Я сделала вид, что внимательно изучаю строки отчётов на экране. Нужно было выиграть хоть пару минут паузы, что бы постараться всё же понять, не желающую укладываться в голове информацию. Абсурдную. Лишённую человеческой логики. Журналисту часто приходится сталкиваться с неизвестным. Особенно, если речь идёт об инопланетных цивилизациях. Но есть общие законы для всего живого. Например, желание сохранить свою жизнь. И улучшить условия своей жизни. Но тут живые существа сознательно едят то, что их убивает!

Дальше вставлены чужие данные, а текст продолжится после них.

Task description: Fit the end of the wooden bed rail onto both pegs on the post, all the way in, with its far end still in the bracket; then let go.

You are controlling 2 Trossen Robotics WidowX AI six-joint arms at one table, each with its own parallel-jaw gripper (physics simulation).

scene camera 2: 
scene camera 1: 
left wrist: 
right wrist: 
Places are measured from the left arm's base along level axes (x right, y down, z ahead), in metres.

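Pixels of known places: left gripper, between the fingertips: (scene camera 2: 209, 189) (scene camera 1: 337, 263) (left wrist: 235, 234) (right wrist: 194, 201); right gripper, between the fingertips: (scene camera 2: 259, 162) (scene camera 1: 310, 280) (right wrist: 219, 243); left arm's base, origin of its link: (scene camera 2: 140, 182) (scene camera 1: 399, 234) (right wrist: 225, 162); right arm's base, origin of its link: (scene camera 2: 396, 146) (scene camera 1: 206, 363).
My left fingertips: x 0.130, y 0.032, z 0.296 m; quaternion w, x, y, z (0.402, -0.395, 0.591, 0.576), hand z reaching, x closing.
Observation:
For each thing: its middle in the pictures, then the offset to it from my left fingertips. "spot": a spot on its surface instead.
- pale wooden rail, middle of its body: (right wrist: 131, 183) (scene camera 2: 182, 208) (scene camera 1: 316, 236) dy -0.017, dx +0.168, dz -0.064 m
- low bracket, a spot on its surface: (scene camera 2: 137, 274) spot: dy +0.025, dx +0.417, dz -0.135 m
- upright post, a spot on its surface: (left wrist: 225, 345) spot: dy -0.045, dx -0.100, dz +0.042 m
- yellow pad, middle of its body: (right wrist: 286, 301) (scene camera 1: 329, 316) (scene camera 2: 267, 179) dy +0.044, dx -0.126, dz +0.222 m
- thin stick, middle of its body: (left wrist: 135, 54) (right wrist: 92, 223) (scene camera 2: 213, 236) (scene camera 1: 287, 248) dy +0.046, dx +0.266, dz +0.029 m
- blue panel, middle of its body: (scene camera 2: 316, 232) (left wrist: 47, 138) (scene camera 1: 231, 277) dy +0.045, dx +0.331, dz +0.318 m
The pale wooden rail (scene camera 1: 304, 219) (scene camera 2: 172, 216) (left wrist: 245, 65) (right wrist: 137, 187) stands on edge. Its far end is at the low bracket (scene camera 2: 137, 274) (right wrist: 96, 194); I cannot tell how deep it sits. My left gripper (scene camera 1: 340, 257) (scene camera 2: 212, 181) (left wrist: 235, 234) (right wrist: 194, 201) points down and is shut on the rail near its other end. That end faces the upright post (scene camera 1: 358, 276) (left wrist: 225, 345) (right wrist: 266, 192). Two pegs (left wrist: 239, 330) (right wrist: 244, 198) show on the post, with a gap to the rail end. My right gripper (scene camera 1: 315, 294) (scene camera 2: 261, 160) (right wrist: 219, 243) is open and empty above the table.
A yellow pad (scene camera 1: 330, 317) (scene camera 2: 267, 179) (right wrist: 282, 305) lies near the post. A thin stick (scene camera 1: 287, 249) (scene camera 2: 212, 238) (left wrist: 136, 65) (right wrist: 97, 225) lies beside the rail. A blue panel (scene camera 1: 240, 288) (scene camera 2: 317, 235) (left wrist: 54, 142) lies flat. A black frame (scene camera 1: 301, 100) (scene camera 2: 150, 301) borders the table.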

– Нет выбора? Им не подходит другая еда? Только эти побеги?
– Подходит. Свободные умпалы это нам доказали, – с явными нотками гордости в голосе возразила Заноза. – Но для рабочих заготавливается только эта заражённая еда. Другая в столовых просто не присутствует. У них очень ограниченный выбор. Они выбирают между несколькими совершенно не питательными, отравленными продуктами. Это, по сути, и едой называть нельзя! Потому что ни энергии, ни здоровья, ни сил, ни пользы от употребления этой гадости нет. Всё как раз наоборот. Она им только вредит.